• AVAILABLE DATA:

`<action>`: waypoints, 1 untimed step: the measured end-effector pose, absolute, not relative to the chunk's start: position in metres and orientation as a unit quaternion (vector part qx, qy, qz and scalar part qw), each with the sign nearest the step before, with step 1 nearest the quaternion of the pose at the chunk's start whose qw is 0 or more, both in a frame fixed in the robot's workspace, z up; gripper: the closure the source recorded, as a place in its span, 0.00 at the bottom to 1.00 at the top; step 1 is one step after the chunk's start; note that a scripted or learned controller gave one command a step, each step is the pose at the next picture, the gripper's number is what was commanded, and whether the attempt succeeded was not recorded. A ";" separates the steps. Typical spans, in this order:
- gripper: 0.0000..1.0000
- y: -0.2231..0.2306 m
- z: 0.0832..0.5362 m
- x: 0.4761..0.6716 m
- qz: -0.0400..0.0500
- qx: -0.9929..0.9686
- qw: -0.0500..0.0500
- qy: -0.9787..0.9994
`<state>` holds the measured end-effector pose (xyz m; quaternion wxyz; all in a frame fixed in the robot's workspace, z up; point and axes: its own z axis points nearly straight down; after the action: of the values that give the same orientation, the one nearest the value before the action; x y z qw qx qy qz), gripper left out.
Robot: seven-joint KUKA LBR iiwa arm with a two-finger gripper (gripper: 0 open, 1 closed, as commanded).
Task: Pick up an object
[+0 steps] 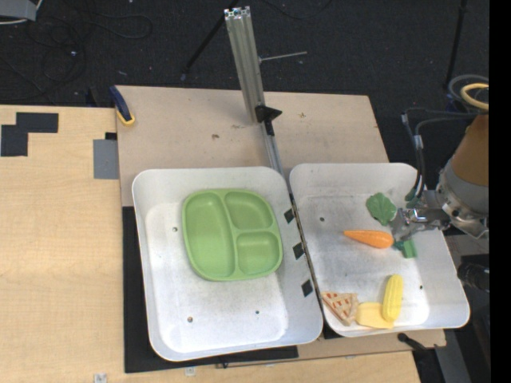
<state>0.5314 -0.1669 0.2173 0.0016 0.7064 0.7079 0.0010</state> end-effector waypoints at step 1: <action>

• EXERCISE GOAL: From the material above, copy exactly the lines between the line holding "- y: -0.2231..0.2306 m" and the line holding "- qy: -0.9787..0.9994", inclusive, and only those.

• ANSWER SPACE:
- y: -0.2231..0.2306 m
- z: 0.0832..0.5362 m
- x: 0.4761..0.6716 m
- qz: -0.0400..0.0500
- qx: -0.9929..0.9686
- qw: -0.0500..0.0500
- qy: -0.9787..0.9994

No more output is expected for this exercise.